How to complete this task:
I need every line that includes the word "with" copied from the material.

Recorded data:
-------------------------

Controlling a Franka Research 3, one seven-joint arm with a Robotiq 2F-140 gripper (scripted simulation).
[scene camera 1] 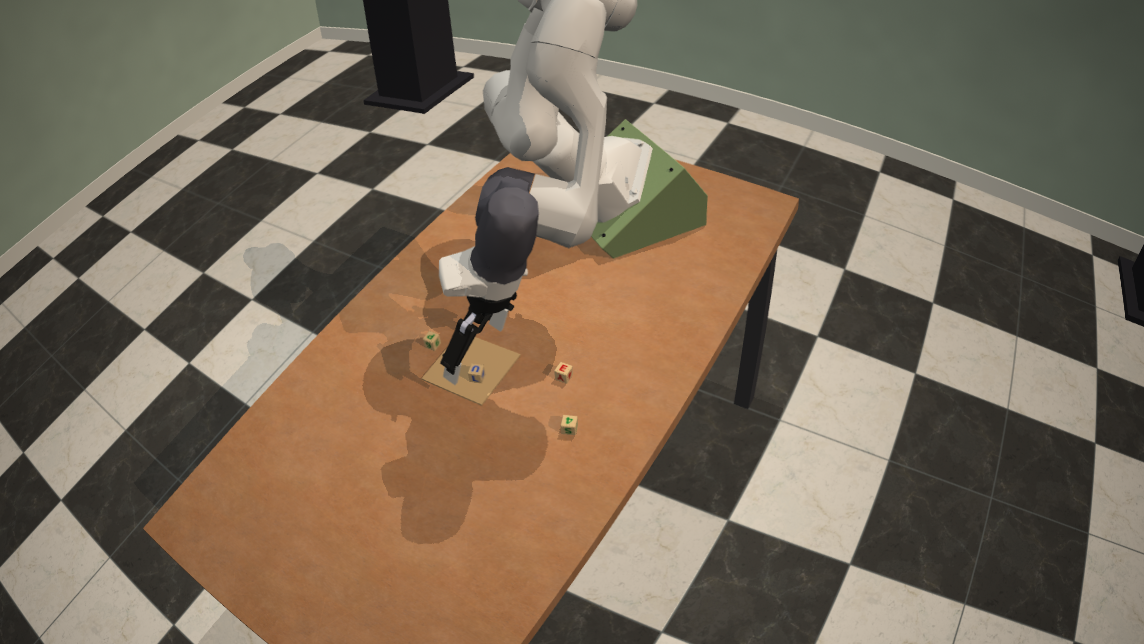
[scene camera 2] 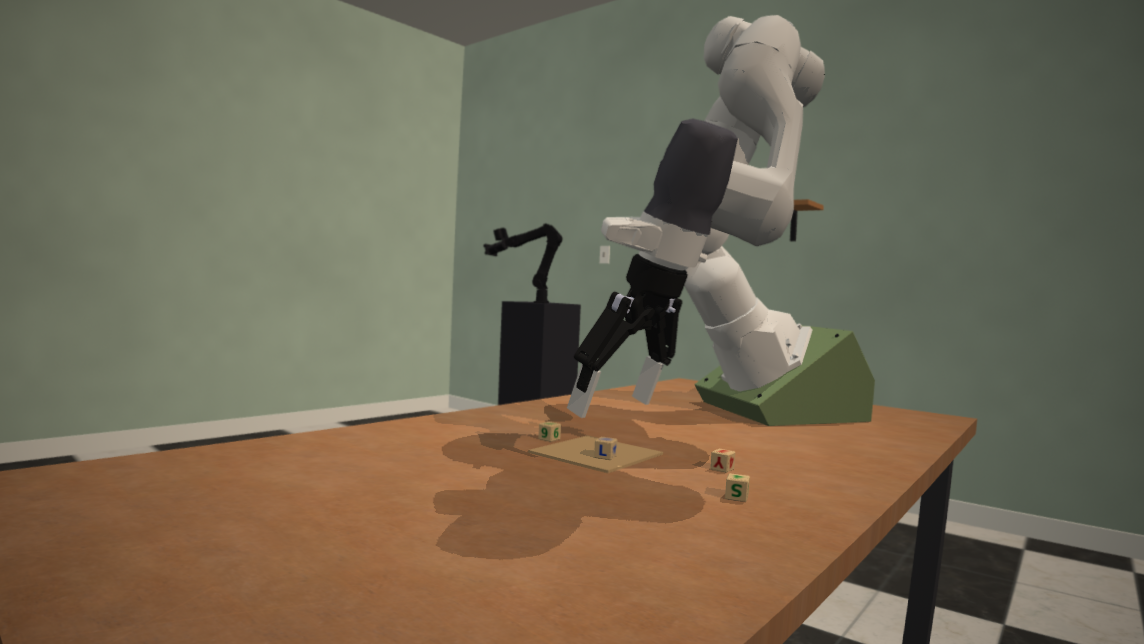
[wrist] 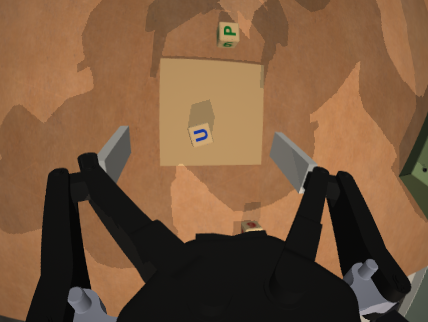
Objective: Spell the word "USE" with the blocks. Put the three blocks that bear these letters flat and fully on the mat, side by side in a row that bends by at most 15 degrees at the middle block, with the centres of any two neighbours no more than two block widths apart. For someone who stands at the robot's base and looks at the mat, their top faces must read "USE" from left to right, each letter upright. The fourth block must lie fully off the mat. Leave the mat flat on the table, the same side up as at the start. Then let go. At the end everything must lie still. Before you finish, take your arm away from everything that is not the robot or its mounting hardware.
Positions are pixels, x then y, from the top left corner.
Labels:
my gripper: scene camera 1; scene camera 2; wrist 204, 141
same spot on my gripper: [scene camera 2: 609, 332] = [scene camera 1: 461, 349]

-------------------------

Answer to this exercise:
Controlling a Franka Research 3, one seven-joint arm with a Robotiq 2F-140 gripper (scripted simulation).
Objective: Spell the word "USE" with the blocks. Put the three blocks that bear these letters flat and fully on the mat, side by side in a row that bends by at most 15 degrees at the middle block, with the centres of any two neighbours no more than two block widths apart. For someone who stands at the robot's base and looks at the mat, their top faces must read "USE" from left to right, each letter upright. The fourth block must lie fully off the mat. Leave the mat flat on the table, the same side up as at the start. Then let go. At the end everything must lie still. Before you finish, take your arm away from everything that is not the robot or its mounting hardware.

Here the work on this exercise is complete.